For those about to hack:
public static int GetNativeThreadId(Thread thread)
{
var f = typeof(Thread).GetField("DONT_USE_InternalThread",
BindingFlags.GetField | BindingFlags.NonPublic | BindingFlags.Instance);
var pInternalThread = (IntPtr)f.GetValue(thread);
var nativeId = Marshal.ReadInt32(pInternalThread, (IntPtr.Size == 8) ? 548 : 348); // found by analyzing the memory
return nativeId;
}
To find the current thread Id use - `Thread.CurrentThread.ManagedThreadId'. But in this case you might need the current win32 thread id - use pInvoke to get it with this function:
[DllImport("Kernel32", EntryPoint = "GetCurrentThreadId", ExactSpelling = true)]
public static extern Int32 GetCurrentWin32ThreadId();
First you'll need to save the managed thread id and win32 thread id connection - use a dictionary that maps a win32 id to managed thread.

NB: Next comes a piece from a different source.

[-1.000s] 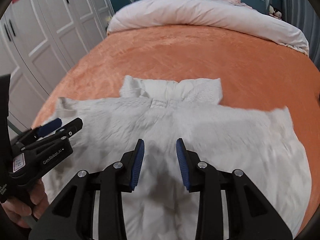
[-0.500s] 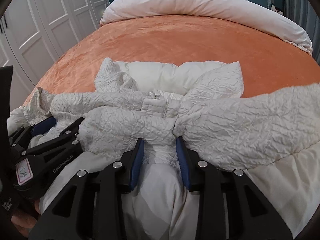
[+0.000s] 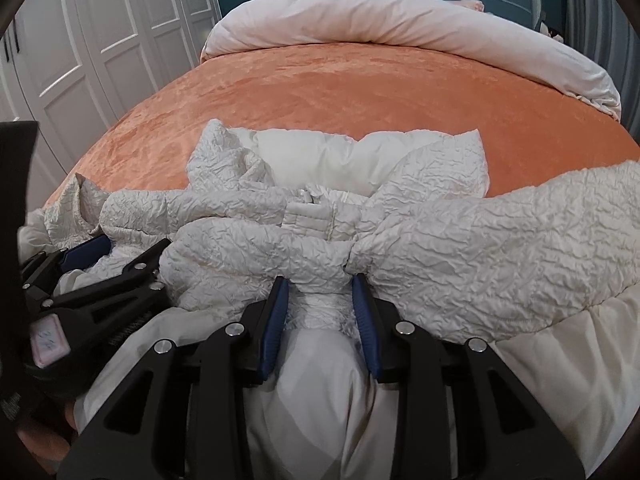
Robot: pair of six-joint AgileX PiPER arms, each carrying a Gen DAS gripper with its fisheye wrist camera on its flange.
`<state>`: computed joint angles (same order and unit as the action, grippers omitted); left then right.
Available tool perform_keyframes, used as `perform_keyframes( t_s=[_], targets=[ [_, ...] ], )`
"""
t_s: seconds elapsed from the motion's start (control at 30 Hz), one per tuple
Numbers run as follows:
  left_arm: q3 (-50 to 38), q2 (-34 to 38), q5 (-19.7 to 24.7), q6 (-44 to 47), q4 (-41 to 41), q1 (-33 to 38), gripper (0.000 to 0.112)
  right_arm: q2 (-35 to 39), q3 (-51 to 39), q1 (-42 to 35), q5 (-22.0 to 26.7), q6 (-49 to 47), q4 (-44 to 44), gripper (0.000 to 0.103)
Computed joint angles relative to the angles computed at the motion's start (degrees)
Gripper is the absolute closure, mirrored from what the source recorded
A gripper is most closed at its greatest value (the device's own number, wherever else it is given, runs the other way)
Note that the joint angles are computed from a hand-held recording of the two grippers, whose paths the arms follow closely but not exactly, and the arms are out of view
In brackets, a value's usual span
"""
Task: Fold large clothes
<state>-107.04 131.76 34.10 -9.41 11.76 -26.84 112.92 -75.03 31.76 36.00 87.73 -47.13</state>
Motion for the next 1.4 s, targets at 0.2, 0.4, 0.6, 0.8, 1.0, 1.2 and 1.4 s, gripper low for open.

Then to find a thread by it's id iterate over the process's thread using Process.GetCurrentProcess().Threads and find the thread with that id:
foreach (ProcessThread thread in Process.GetCurrentProcess().Threads)
{
var managedThread = win32ToManagedThread[thread.id];
if((managedThread.ManagedThreadId == threadId)
{
return managedThread;
}
}
The offset under Windows 10 is 0x022C (x64-bit-Application) and 0x0160 (x32-bit-Application):
public static int GetNativeThreadId(Thread thread)
{
var f = typeof(Thread).GetField("DONT_USE_InternalThread",
BindingFlags.GetField | BindingFlags.NonPublic | BindingFlags.Instance);
var pInternalThread = (IntPtr)f.GetValue(thread);
var nativeId = Marshal.ReadInt32(pInternalThread, (IntPtr.Size == 8) ? 0x022C : 0x0160); // found by analyzing the memory
return nativeId;
}
System.Threading.Thread.CurrentThread.Name
System.Threading.Thread.CurrentThread.ManagedThreadId
From managed code you have access to instances of the Thread
type for each managed thread. Thread
encapsulates the concept of an OS thread and as of the current CLR there's a one-to-one correspondance with managed threads and OS threads. However, this is an implementation detail, that may change in the future.

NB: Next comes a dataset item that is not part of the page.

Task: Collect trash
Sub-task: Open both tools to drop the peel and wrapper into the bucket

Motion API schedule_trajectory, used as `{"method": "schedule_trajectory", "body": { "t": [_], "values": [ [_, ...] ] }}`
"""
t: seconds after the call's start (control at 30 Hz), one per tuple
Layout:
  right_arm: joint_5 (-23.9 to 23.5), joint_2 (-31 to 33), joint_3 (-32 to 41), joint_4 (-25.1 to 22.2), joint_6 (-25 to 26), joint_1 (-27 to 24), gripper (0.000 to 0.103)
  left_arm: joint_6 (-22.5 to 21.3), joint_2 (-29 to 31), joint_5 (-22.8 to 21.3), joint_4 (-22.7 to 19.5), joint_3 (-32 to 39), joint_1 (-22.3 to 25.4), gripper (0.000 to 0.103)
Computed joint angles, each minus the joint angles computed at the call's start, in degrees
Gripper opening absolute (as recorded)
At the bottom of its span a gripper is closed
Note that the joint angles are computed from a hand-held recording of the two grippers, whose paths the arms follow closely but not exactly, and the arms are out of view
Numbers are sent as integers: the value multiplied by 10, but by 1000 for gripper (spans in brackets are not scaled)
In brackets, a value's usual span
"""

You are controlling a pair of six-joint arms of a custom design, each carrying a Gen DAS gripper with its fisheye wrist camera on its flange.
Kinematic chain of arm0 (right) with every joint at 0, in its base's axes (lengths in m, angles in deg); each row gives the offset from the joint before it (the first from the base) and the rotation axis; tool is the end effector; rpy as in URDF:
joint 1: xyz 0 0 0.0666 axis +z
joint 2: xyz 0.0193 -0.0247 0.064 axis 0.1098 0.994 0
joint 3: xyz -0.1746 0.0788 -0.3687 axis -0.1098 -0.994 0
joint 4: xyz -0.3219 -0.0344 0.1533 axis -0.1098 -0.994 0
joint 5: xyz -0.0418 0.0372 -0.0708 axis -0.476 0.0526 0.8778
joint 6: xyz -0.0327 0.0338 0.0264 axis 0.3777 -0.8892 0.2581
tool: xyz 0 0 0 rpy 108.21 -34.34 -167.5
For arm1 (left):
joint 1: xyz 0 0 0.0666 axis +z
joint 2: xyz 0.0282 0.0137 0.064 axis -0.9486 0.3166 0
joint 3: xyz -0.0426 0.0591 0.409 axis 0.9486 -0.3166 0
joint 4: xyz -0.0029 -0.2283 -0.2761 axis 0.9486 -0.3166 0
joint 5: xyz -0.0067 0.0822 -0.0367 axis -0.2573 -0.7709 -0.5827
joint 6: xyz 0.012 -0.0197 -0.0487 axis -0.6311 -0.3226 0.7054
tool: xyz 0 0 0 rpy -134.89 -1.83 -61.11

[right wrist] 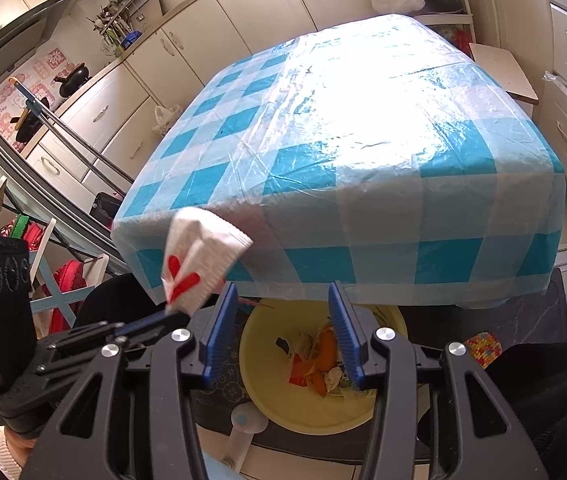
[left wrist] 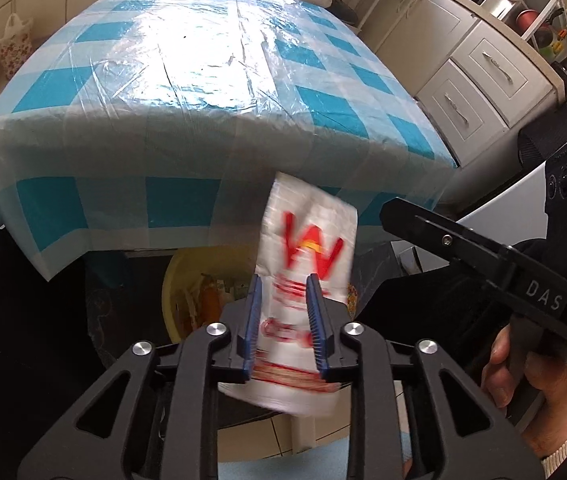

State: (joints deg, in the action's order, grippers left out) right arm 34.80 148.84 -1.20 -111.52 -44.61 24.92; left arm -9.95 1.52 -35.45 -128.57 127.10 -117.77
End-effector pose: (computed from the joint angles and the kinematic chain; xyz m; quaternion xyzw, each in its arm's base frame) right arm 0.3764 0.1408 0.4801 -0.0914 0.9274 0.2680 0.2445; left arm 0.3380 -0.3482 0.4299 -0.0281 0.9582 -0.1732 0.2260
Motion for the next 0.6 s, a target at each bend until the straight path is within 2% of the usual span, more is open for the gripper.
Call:
{"method": "schedule_trajectory", "body": {
  "t": [0.07, 0.13, 0.33, 0.43, 0.6],
  "values": [
    [0, 0, 0, 2, -4, 0, 53, 5, -2, -10, 2, -1, -1, 42],
    [0, 0, 0, 3, -8, -1, 56, 8, -5, -30, 2, -2, -4, 52],
    [9, 1, 2, 2, -14, -3, 70, 8, -10, -83, -4, 4, -9, 72],
    [14, 0, 4, 5, -19, -7, 73, 17, -16, -91, -1, -1, -5, 75],
    [26, -21, -9, 51, -57, -33, 78, 40, -21, -82, -1, -12, 7, 76]
  ]
}}
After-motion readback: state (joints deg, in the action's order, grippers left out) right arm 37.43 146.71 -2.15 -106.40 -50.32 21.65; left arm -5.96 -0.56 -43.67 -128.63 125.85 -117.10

The ID displayed by Visual Studio is actually the OS thread ID. This is not the same as the managed thread ID as suggested by several replies.
The Thread
type does include a private IntPtr member field called DONT_USE_InternalThread
, which points to the underlying OS structure. However, as this is really an implementation detail it is not advisable to pursue this IMO. And the name sort of indicates that you shouldn't rely on this.

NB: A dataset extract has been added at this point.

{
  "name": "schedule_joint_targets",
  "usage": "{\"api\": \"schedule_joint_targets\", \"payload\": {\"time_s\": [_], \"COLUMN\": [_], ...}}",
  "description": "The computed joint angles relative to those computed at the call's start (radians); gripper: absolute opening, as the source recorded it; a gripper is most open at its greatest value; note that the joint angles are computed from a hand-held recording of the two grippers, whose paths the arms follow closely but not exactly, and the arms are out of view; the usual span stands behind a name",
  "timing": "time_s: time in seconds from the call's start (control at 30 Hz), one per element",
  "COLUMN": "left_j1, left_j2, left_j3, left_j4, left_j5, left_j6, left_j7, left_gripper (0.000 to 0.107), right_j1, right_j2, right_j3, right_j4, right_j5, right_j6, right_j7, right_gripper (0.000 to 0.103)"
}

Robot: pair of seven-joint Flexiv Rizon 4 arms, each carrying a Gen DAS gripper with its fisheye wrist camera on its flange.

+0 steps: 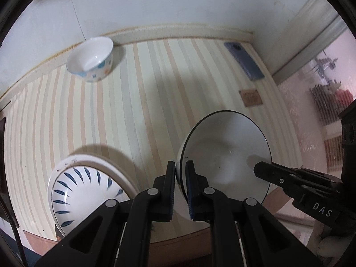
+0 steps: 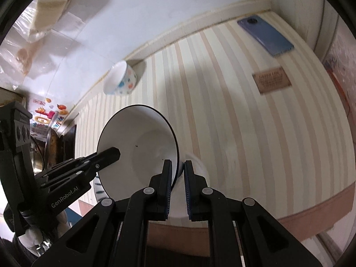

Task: Organize plates and bowls

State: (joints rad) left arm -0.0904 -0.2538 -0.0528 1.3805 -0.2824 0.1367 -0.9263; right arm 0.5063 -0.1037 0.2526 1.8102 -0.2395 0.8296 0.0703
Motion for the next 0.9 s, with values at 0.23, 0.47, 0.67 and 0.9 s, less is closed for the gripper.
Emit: {"api": "schedule_joint_targets", "payload": {"time_s": [0.23,0.47,0.67,0.9], "left_j1": [-0.014,-0.022,-0.03,-0.036], "left_j2": [0.004,0.001,-0.002,-0.01], "left_j3": [0.003,0.006,0.007,0.006], "left_j4": [0.03,0.045,0.051,0.047], "left_j5": [0.052,0.086,0.117,0.138], "left_j6": [-0.005,-0.01,-0.006,-0.015], "left_j7": [0.017,0.013,0.011,0.007], "left_gripper": [0.008,0.007,0.007,0.007], "right_j1": [0.01,0.014,0.015,0.009], "right_j2": [-0.011,-0.019,-0.029,-0.047], "right_j3": [0.014,0.017,0.016,0.014], "right_j4": [0.032,0.048,0.051,0.024], "right_j5": [0.051,0.083,0.105,0.144], "right_j6": [0.024,0.035,0.043,0.022], "right_j7": [0.009,0.004,-0.005,-0.054], "right_gripper": [0.012,0.012,0.012,0.012]}}
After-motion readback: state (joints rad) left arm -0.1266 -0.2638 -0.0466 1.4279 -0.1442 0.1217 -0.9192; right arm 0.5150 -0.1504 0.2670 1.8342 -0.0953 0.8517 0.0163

You can use Thread.GetHashCode, which returns the managed thread ID. If you think about the purpose of GetHashCode, this makes good sense -- it needs to be a unique identifier (e.g. key in a dictionary) for the object (the thread).
The reference source for the Thread class is instructive here. (Granted, a particular .NET implementation may not be based on this source code, but for debugging purposes I'll take my chances.)
GetHashCode "provides this hash code for algorithms that need quick checks of object equality," so it is well-suited for checking Thread equality -- for example to assert that a particular method is executing on the thread you wanted it called from.
As of July 2022 the VS2022 IDE suggests using System.Environment.CurrentManagedThreadId
instead of Thread.CurrentThread.ManagedThreadId
Quoting from https://learn.microsoft.com/en-us/dotnet/fundamentals/code-analysis/quality-rules/ca1840:
System.Environment.CurrentManagedThreadId is a compact and efficient replacement of the Thread.CurrentThread.ManagedThreadId pattern.